Action item => Check every line below, and copy those that include "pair".

__________

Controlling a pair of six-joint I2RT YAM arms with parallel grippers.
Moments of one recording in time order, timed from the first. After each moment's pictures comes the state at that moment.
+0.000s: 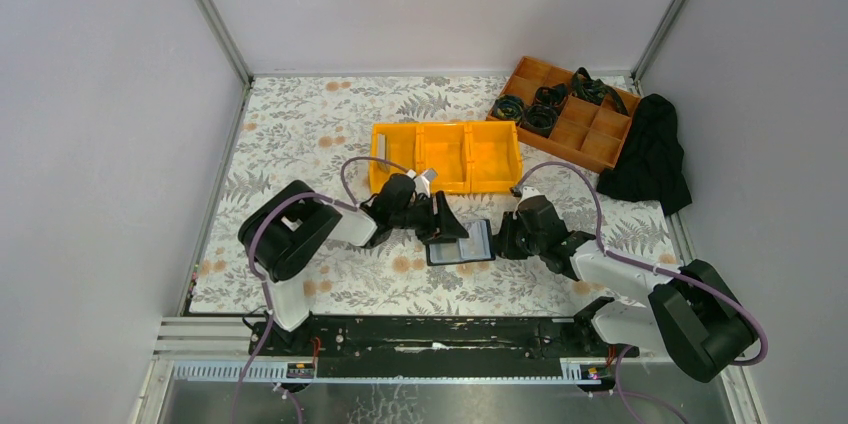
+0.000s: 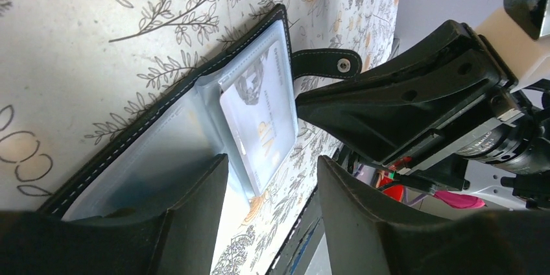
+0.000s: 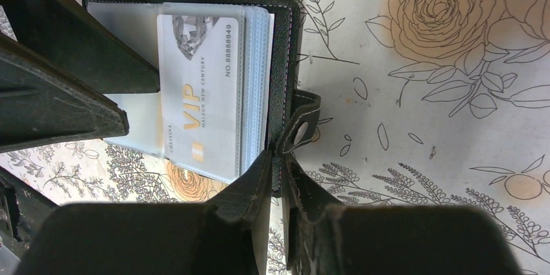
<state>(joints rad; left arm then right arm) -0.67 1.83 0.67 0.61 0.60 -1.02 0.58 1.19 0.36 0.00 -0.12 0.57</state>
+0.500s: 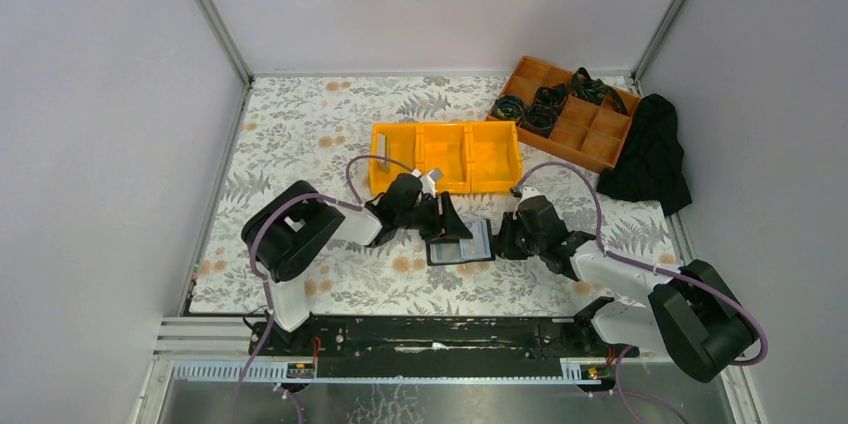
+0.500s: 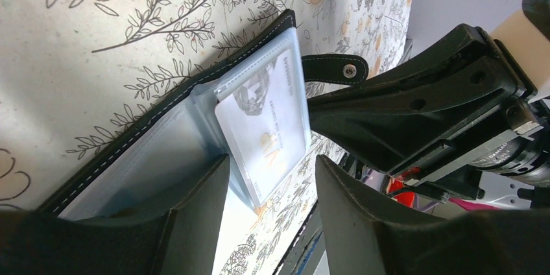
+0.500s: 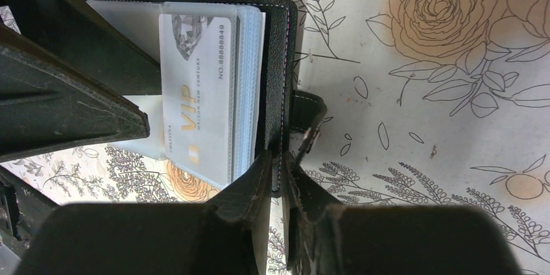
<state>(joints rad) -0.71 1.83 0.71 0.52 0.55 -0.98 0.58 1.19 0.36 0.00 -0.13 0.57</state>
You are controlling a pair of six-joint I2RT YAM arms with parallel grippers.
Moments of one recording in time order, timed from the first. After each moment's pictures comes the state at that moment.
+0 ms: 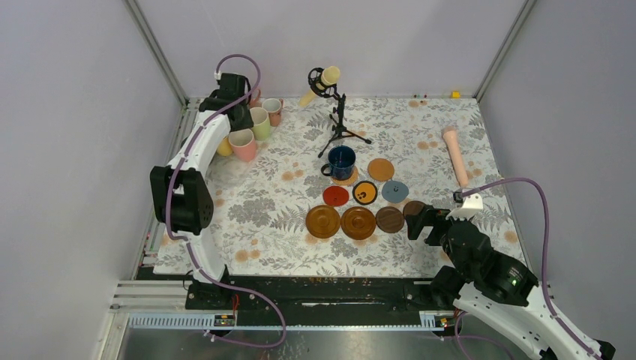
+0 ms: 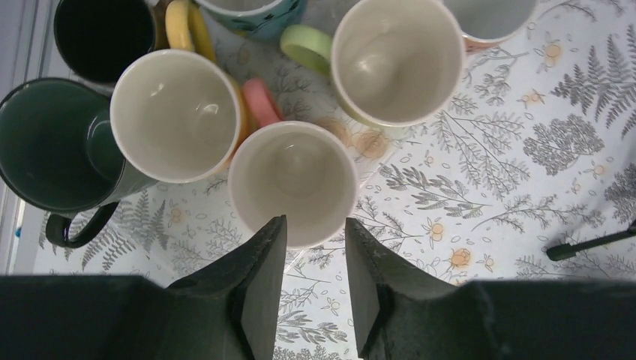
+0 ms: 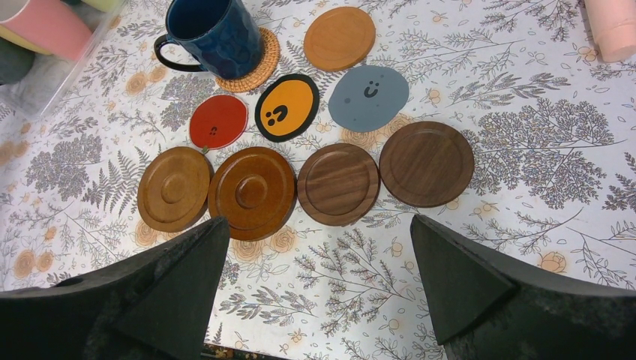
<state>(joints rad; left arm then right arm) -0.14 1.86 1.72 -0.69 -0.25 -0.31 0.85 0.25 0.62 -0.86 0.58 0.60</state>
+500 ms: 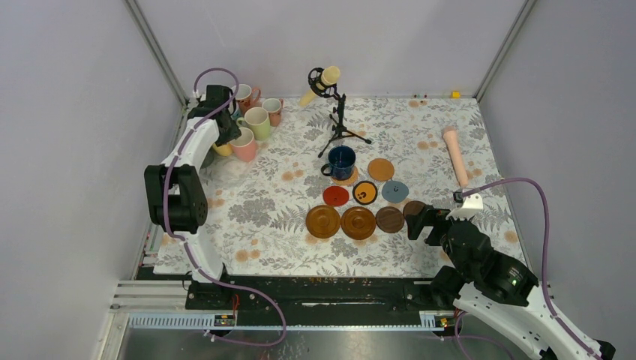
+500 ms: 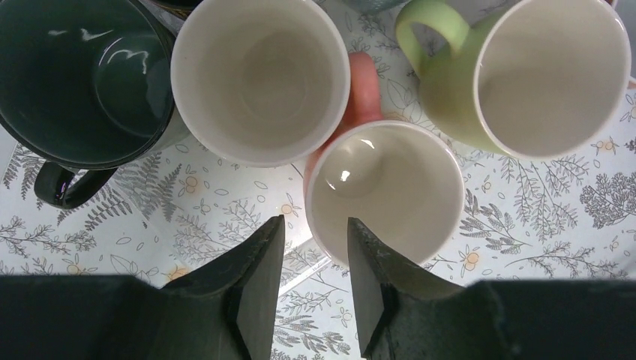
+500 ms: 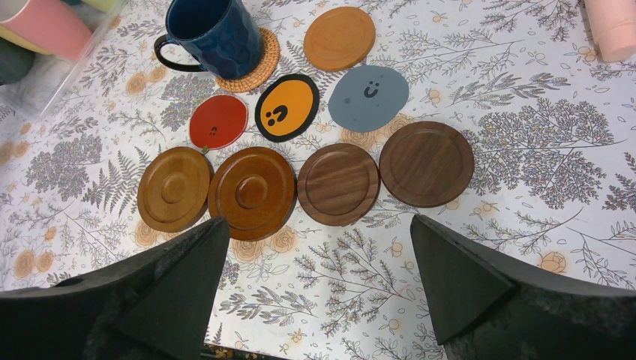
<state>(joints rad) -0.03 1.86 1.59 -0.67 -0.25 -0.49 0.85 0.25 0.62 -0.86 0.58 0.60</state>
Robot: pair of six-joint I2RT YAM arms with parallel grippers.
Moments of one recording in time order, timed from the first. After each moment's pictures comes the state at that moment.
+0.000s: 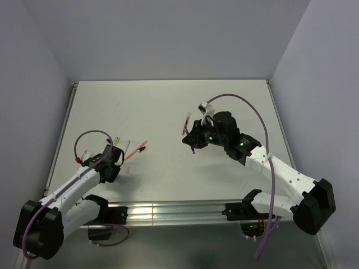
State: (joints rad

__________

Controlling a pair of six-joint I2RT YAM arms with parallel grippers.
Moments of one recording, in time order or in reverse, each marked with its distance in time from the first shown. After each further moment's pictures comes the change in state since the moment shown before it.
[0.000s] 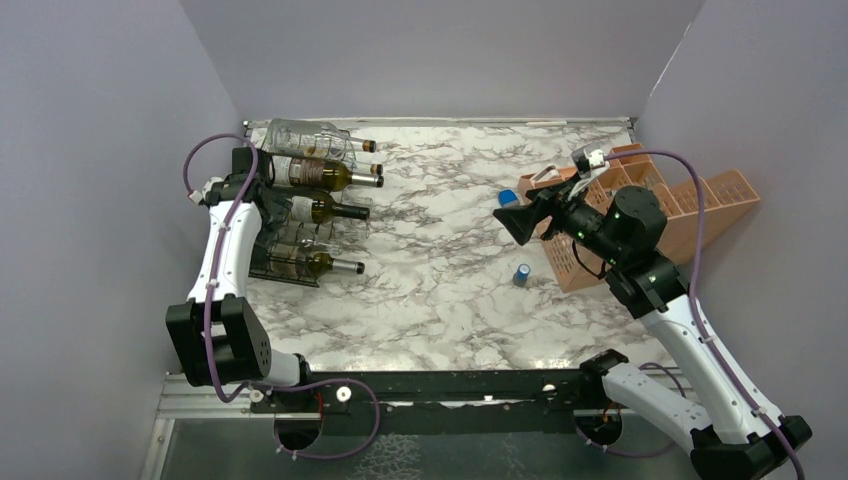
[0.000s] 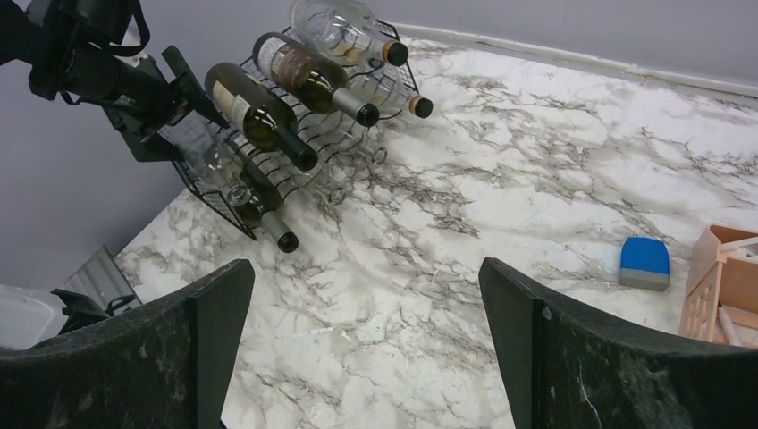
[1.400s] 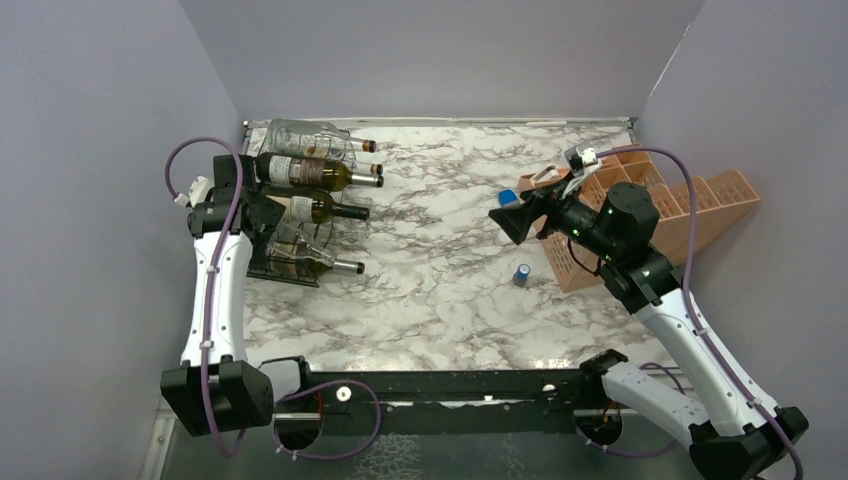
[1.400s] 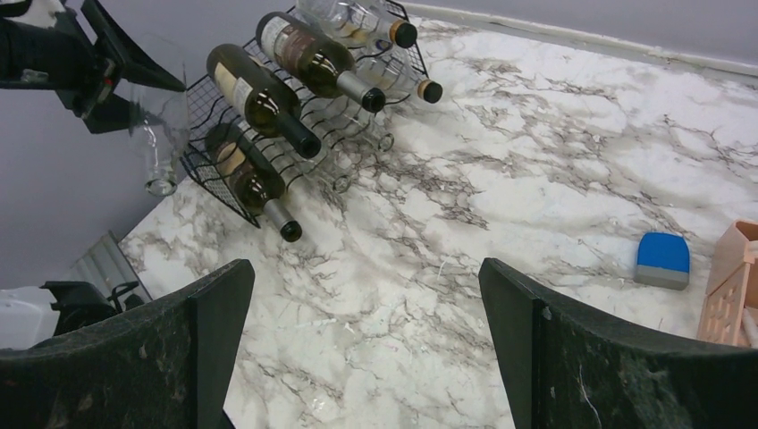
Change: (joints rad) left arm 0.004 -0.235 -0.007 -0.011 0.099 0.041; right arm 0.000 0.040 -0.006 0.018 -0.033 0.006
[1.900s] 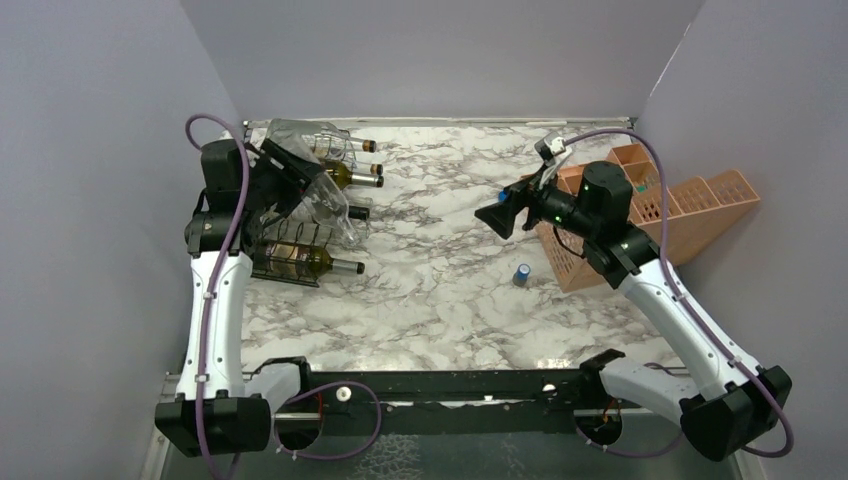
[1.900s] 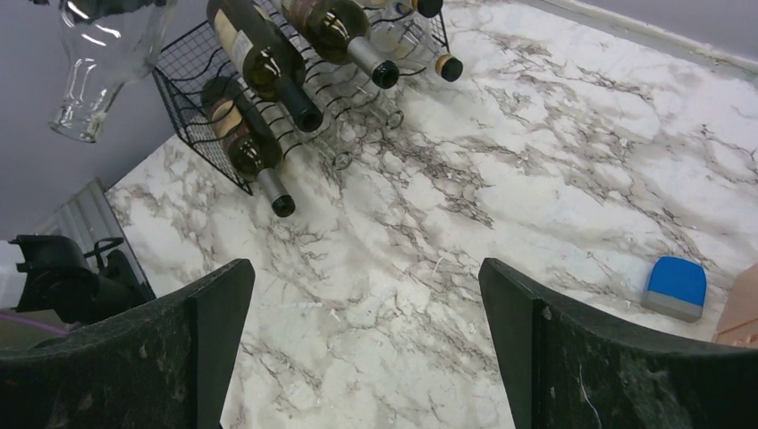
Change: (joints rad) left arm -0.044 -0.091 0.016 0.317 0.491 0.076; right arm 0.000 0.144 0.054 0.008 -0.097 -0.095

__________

Answer to the problem =>
Controlling a pair of six-joint I2RT YAM arms with parallel grippers.
You are controlling a pair of six-joint I2RT YAM arms with parallel grippers.
Robot: pair of six-joint I2RT YAM arms with parallel grippers.
Controlling a pair of six-joint I2RT YAM arms with parallel grippers.

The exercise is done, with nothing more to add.